Prompt> Go through the data below. Pull out every line that has the word "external".
........
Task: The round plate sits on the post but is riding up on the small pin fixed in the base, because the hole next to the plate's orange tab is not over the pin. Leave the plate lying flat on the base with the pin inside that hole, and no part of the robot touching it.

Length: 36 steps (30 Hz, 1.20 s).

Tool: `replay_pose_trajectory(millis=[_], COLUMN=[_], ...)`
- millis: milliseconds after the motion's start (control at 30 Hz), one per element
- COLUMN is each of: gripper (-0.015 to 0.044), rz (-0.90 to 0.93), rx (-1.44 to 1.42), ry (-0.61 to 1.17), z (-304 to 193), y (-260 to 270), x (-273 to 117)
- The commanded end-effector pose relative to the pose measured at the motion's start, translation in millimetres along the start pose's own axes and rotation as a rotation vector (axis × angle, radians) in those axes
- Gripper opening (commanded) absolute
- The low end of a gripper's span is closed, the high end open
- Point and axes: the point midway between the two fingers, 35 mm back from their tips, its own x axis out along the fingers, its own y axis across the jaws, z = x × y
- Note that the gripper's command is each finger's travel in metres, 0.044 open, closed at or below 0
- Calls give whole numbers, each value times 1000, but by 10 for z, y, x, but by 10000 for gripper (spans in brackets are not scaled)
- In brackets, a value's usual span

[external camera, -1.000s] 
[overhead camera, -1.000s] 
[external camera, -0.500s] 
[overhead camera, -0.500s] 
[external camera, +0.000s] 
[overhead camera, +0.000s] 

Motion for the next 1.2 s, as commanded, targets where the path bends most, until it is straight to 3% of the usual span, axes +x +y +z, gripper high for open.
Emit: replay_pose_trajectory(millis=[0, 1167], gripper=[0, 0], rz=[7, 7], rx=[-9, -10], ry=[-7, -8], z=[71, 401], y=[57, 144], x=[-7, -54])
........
Completed task>
[external camera, -1.000s] 
[external camera, -0.500s] 
[external camera, +0.000s] 

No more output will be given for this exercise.